The increasingly desperate racing industry is turning to propaganda to try to fool the public.
Its aim is to cancel out negative, factual media coverage with PR misinformation, diverting funds away from greyhound welfare.
In its latest campaign, Greyhound Racing NSW has taken out full-page advertorials in papers to show fake “good” news.
The ads appeared in papers in Wagga, Goulburn, Dubbo, Newcastle, Wollongong, and Bathurst.
The main story was a disturbing piece on a nine year old boy who has been encouraged to call greyhound races.
Greyhound racing has never felt under more threat
Instead of spending money on improving animal welfare, the industry is using paid PR to try and slow the growing community sentiment against it.

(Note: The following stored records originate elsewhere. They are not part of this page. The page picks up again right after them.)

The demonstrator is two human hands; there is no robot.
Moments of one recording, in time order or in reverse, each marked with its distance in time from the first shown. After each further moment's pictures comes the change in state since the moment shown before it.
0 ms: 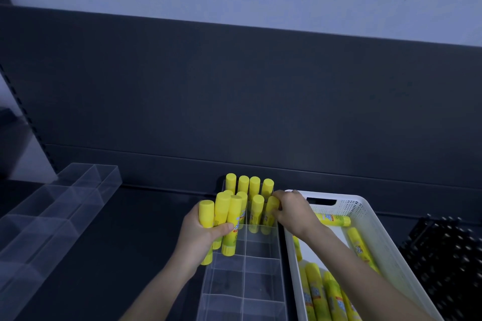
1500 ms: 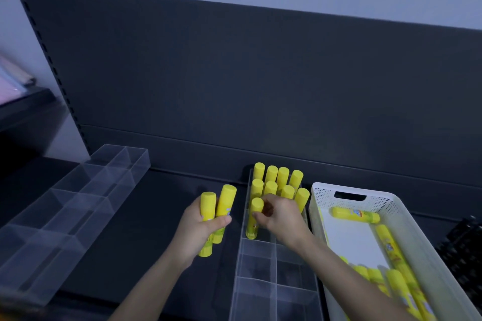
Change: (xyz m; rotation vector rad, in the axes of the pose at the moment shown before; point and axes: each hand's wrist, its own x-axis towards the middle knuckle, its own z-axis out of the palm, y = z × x) left_hand -0.004 -0.019 -0.059 -0.053 -0.070 0.009; right_hand -0.030 -0.080 0.028 0.314 0.006 -0.121
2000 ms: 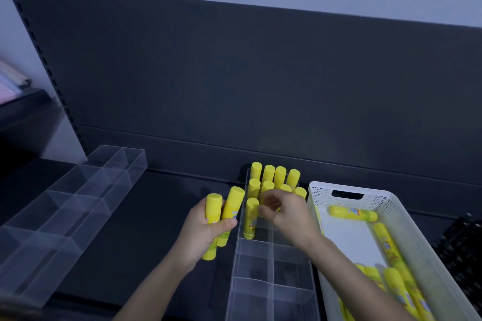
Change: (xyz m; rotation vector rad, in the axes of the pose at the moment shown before) left_hand -0.004 0.005 0.012 0.080 -0.029 0.044; right_hand -0.009 -0.008 -0.023 0.086 0.060 0.013
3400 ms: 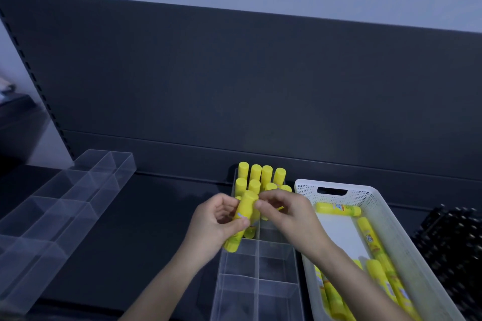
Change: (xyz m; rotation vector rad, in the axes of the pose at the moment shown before) left_hand -0.005 0.015 0.034 0.033 -0.025 0.229; right_hand -0.030 -0.007 -0.032 0.227 0.045 -0.059
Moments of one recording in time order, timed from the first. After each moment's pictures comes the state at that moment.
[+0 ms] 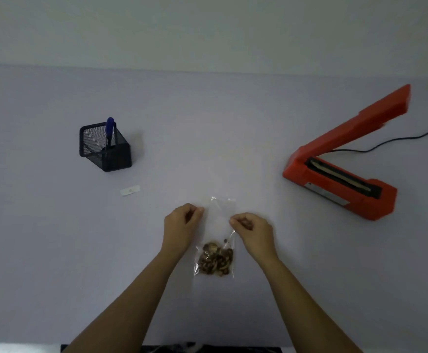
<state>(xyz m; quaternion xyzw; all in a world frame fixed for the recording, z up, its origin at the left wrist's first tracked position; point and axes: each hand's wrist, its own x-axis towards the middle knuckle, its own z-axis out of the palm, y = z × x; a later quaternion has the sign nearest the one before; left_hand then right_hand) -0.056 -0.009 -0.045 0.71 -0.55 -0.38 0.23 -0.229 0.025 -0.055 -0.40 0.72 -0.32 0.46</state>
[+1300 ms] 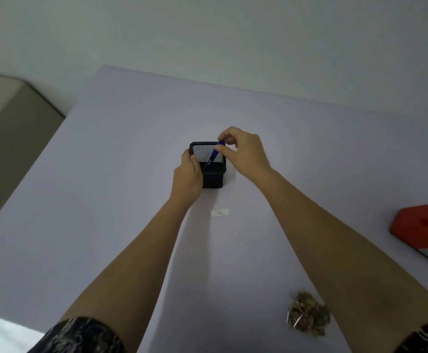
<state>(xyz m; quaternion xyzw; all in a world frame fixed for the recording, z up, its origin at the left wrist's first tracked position) 0.120 -0.149 0.004 0.74 -0.46 -0.36 0.33 -0.007 -0.206 0.018 -0.69 0.55 -0.30 0.36</state>
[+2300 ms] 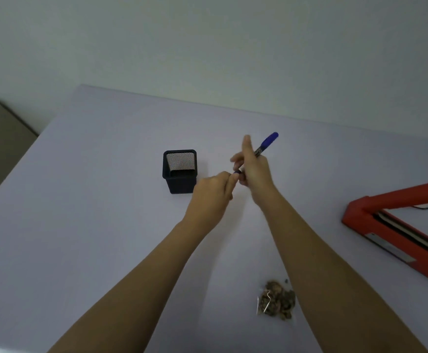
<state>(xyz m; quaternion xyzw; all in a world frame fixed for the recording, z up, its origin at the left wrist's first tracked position) 0.037 -0.096 0.060 0.60 -0.70 -0.25 0.29 -0.067 -0.153 0.066 -0.35 0.65 -0.41 0.53</state>
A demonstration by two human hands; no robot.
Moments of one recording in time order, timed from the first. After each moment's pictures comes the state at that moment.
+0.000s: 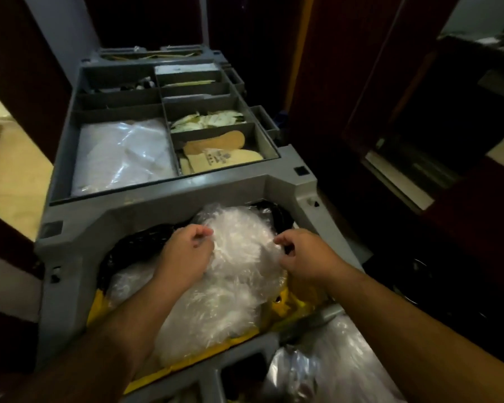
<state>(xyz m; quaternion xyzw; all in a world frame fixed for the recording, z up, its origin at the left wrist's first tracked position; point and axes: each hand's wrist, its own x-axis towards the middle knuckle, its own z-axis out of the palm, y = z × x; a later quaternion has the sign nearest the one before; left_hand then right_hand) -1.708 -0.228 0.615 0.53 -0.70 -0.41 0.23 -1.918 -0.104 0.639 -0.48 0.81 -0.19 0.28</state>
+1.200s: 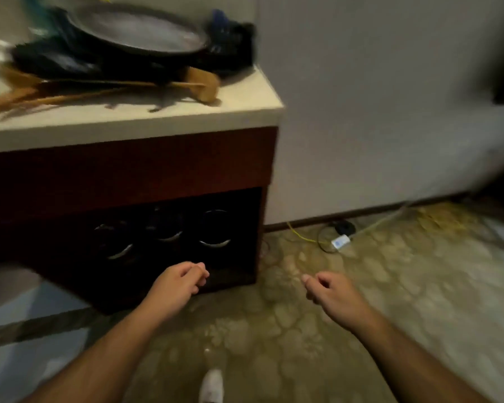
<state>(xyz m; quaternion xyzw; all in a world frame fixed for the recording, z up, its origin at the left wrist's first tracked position) -1.954 0.371 0.602 0.01 -0.84 -0.49 -0.22 -1.838 0.664 0.596 0.23 0.88 -0.42 0.06</state>
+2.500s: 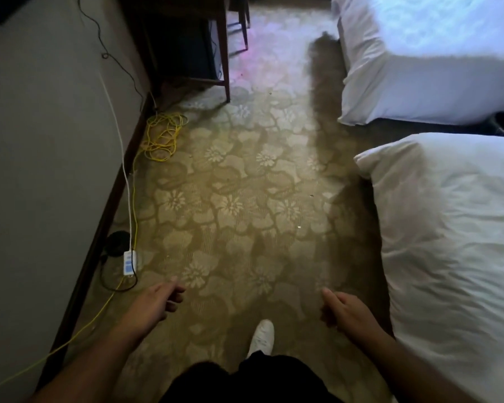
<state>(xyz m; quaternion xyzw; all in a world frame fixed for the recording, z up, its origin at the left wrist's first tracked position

Greyhound Racing Victoria recently hired a PR firm, The Comms Gurus, to teach greyhound trainers to tell “positive” stories. The selected trainers were named as Holly Thompson, Brad Greenough, Jess Hopkins, Mia Sharp, Tom O’Neill, and Morgan and Taylor Cockerell.
GRV’s “commitment to storytelling” doesn’t seem to extend to telling the stories behind the huge number of greyhounds killed on Victorian racetracks. That would need a commitment to truth-telling.
In Queensland, the Racing Queensland Review into Racing revealed the industry’s fears about the public seeing the truth:
“Industry participants are disheartened with the lack of promotion for greyhound racing and a perceived absence of an appetite to counter the anti-greyhound racing activists claims by governing bodies…The result is an industry that has allowed narratives defined by activists and mainstream media to define it”.
Racing Queensland recommended that it “immediately activate a Greyhound Racing media team” with a “credible spokesperson and adopt a UK-style storytelling strategy to secure the industry’s future”. Communication has to be “daily”.
The Queensland Government accepted this recommendation.